I think only Optigen can answer that question. Why don't you email or call them?

To my knowledge, electrophoresis is used. A sample is put in a gel and a low current is applied to the gel. The markers for the genes migrate through the gel and when complete they are read. The time it takes for total migration of the sample through the gel depends on the labs protocols. More than likely a few days but the range could be one day to a week.

Thank you for the information.
~Karlene

I took 2 females right to Optigen after the vet saw them at Cornell and drew the blood we took it over to the optigen building where they do the testing dropped it off had my results in a little over 48 hours by email that was the fastest ever for me. But Dr.Riess did the eye exams first and then drew the blood to be dropped off. No long lines while I was there and they said blood on the way from a clinic lab specialty and they would pick up To Funny felt like in a grocery store after a snow storm!
She said take at least 48 hours after they start on each individual test!

The DNA needs to be isolated from the blood and then run on a gel against the known markers via electrophoresis. All these procedures take 2 - 3 days (I used to denature DNA and run 2 - 10 gels per week at work). :)

Sorry not to respond earlier to a question in my area of expertise - I've been whelping a litter.

In order to do any kind of DNA analysis you have to have a marker, a place that differs in the DNA. Currently there are three types of markers commonly in use. These are restriction polymorphisms, PCR polymorphisms, or single nucleotide polymorphisms. I don't know which type they are using for the Optigen test. If it is a restriction site, they need to digest the DNA with an enzyme and then run it on a gel using electrophoresis as Sharon said. One version of the gene has the site and the other doesn't, so the DNA fragments are different lengths, which the gel separates. These procedures would take less than three hours. My students do that in a three hour lab. However, the Optigen test uses a blood sample, so it would have to be purified before that, as hemoglobin inhibits the enzymes.

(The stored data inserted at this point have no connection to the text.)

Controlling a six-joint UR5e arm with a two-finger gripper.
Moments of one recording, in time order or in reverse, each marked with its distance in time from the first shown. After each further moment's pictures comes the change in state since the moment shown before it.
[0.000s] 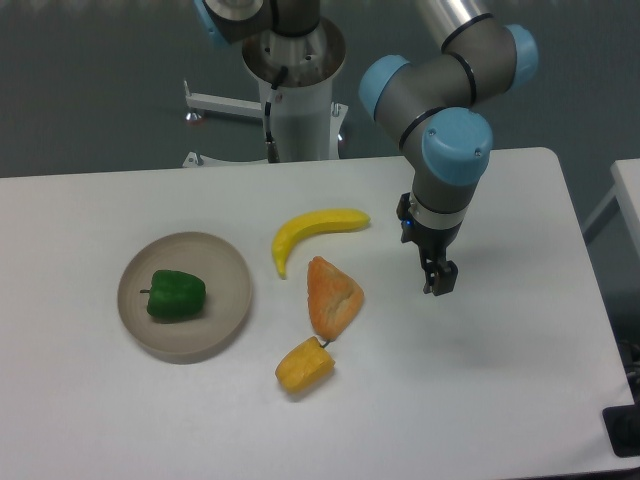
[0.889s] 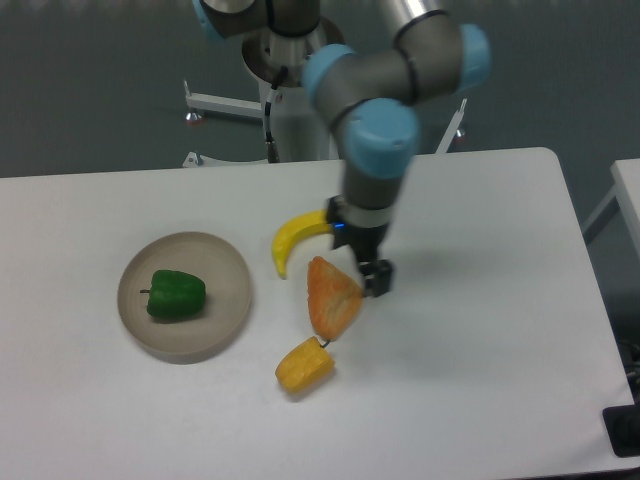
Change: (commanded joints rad) arm -0.314 0.040 -0.034 0.014 -0.074 -0.500
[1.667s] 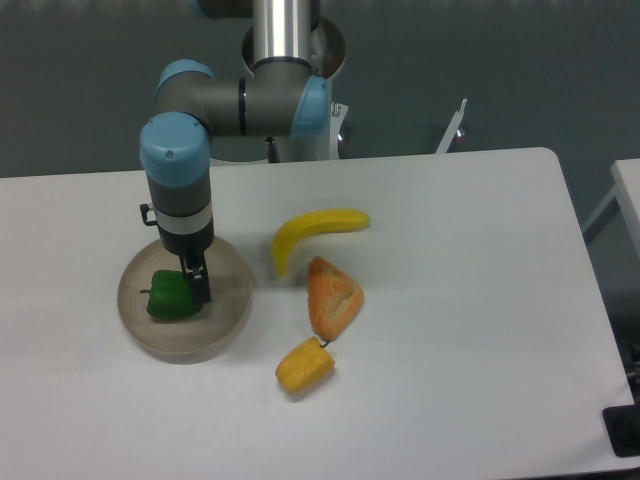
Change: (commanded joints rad) arm -0.226 0.012 -0.167 0.235 -0.003 -0.009
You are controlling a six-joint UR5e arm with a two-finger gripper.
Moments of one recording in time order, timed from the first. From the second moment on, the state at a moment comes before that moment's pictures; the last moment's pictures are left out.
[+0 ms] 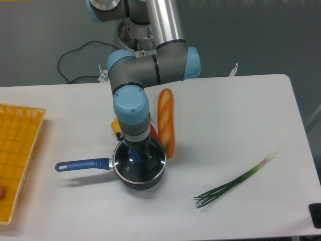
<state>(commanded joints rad) 2.28 -1.97 -1.61 -1.16 1.56 1.20</state>
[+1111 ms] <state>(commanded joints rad) 2.27 -1.97 -1.60 -1.16 1.56 1.20</state>
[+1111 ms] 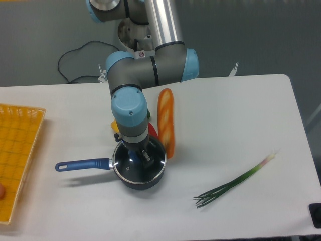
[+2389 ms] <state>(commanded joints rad) 2.31 -1.94 -1.56 -1.17 1.57 1.21</state>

If they are using PCR (polymerase chain reaction) it might take longer. For such a test they would have to take the treated DNA and add it to a mixture containing an enzyme that makes DNA plus little pieces of DNA called primers. The DNA-making enzyme (called Taq polymerase) can't start from scratch- it has to have something to add onto, so by using the right primers, you can get the exact part of the DNA that you want to be made. PCR uses two primers, bracketing the piece of DNA to be tested. The mixture is put into a machine that cycles through several temperatures that allow the enzyme to replicate the DNA over and over. You have to use a piece of DNA that differs in length in different subjects (for the Optigen test, the PCR gene would be linked to a marker of one length and the normal gene to a different length) and separate the replicated pieces on a gel. The person who thought this system up got a Nobel prize for it! My students do this, too, using their own DNA. It takes about an hour to get DNA from a check swab and only 30 minutes or so to set the PCR up for these inexperienced users, but the replication can take several hours and then you still have to run it on the gel. We usually let the PCR run overnight and do the electrophoresis in the next lab period.

If they are using a single nucleotide polymorphism, they have to actually sequence the DNA. This would require extensive purification of the DNA, a procedure similar to PCR except that you use one primer instead of two, plus fluorescent chemicals that are attached to the last subunit of DNA to be added to the chain. The DNA is electrophoresed in a very expensive machine that detects fluorescent markers on those last nucleotides and constructs the sequence from them. This would probably be an overnight thing. Obviously I'm way oversimplifying here. This procedure can be tricky.

Two days sounds reasonable for the minimum amount of time to do the entire procedure, possibly longer if they are doing sequencing.